Coordination of the actin and microtubule cytoskeletons

肌动蛋白和微管细胞骨架的协调

• 批准号: 8613495
• 负责人: JEFF GELLES
• 金额: $ 32.27万
• 依托单位: BRANDEIS UNIVERSITY
• 依托单位国家: 美国
• 财政年份: 2012
• 资助国家: 美国
• 起止时间: 2012-05-01 至 2016-02-29
• 项目状态: 已结题
• 来源: https://reporter.nih.gov/project-details/8613495
• 关键词: Actins; Acute Lymphocytic Leukemia; Adenomatous Polyposis Coli; Adenomatous Polyposis Coli Protein; Area; Automobile Driving; Behavior; Binding; Binding Proteins; Binding Sites; Biochemical; Biochemistry; Biological; Biological Process; Biophysics; Cancer Etiology; Cell Shape; Cell physiology; Cells; Cellular Morphology; Cellular biology; Cessation of life; Characteristics; Colorectal Cancer; Complex; Cytoskeleton; Defect; Development; Filament; Fluorescence; G Actin; Gap Junctions; Gene Fusion; Genes; Genetic; Goals; Grant; Human; In Vitro; Individual; Inherited; Investigation; Lead; Life; Link; MLL gene; Malignant Neoplasms; Mediating; Medical; Methods; Microfilaments; Microscopy; Microtubules; Molecular; Morphogenesis; Mutation; Pathway interactions; Polymers; Positioning Attribute; Process; Proteins; Regulation; Regulatory Pathway; Research; Research Personnel; System; Techniques; Testing; Triad Acrylic Resin; Tumor Suppressor Proteins; Ursidae Family; Work; biological systems; cell growth regulation; cell motility; experience; in vivo; insight; light microscopy; novel; polymerization; protein complex; research study; single molecule; tumorigenesis

DESCRIPTION (provided by applicant): The goal of this research is to determine how the dynamics of the actin and microtubule cytoskeletons are coordinated by a group of three interacting mammalian proteins: APC, Dia1, and EB1. This work will define the functions and mechanisms of these proteins, and provide a deeper understanding of the activities and interactions that underlie such processes as cell migration and morphogenesis. This project uses bulk biochemical experiments combined with a novel multi-wavelength single molecule biophysics method tailored to elucidate the mechanisms of complex, multi-component regulatory systems in vitro. In addition, the mechanisms deduced from the experiments in vitro will be tested in vivo to verify that they are important for relevant biological functions of these proteins in living cells (e.g., directed cell migration). The Specific Aims are: (1) Test two key hypotheses about the mechanism by which Dia1 and APC synergize in promoting actin assembly, involving formation of proposed physical complexes among components; (2) Test the additional hypothesis that Dia1 and APC synergize to stimulate actin assembly by a "rocket launcher" mechanism; and (3) Define the mechanisms by which EB1 alone and EB1 plus microtubules regulate and/or organize APC/Dia-induced actin assembly.
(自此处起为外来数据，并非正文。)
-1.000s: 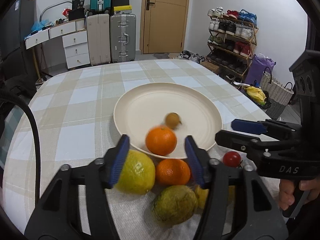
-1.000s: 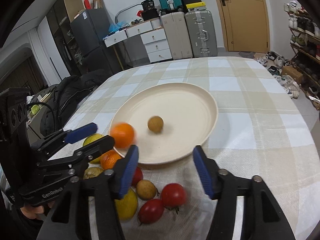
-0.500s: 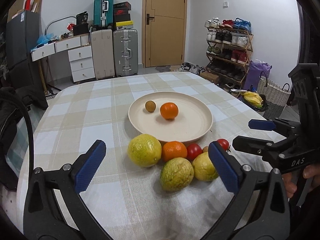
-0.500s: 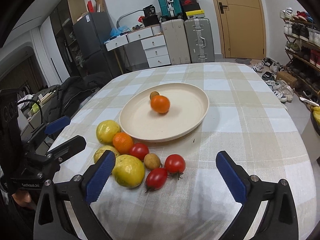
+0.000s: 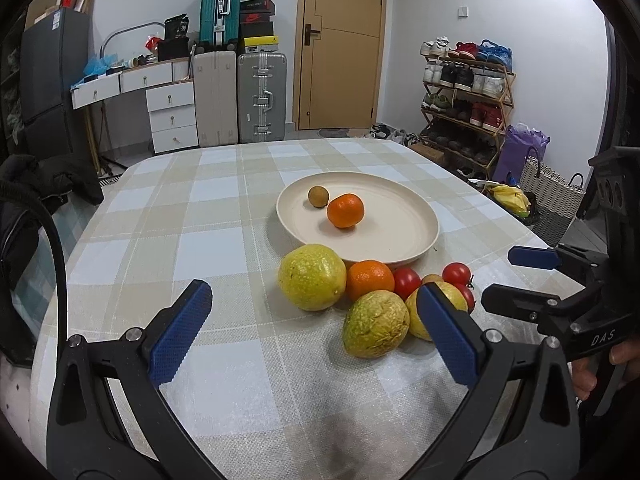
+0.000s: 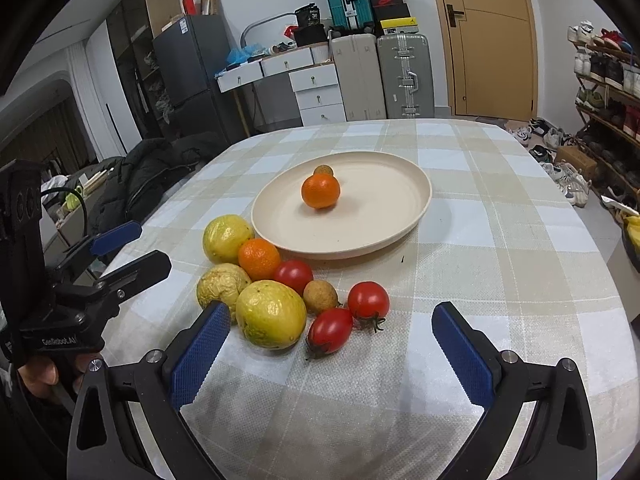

描述（由申请人提供）：本研究的目的是确定肌动蛋白和微管细胞骨架的动力学如何通过一组三种相互作用的哺乳动物蛋白：APC， Dia1和EB1进行协调。这项工作将定义这些蛋白质的功能和机制，并提供对细胞迁移和形态发生等过程的活性和相互作用的更深层次的理解。本项目采用大量生化实验结合一种新颖的多波长单分子生物物理学方法，旨在阐明体外复杂的多组分调控系统的机制。此外，从体外实验中推断出的机制将在体内进行测试，以验证它们对这些蛋白质在活细胞中的相关生物学功能（例如，定向细胞迁移）的重要性。具体目的是：(1)验证关于Dia1和APC协同促进肌动蛋白组装机制的两个关键假设，包括组分之间形成拟议的物理复合物；(2)验证了Dia1和APC协同刺激肌动蛋白组装的附加假设；(3)明确EB1单独和EB1加微管调节和/或组织APC/ dia诱导的肌动蛋白组装的机制。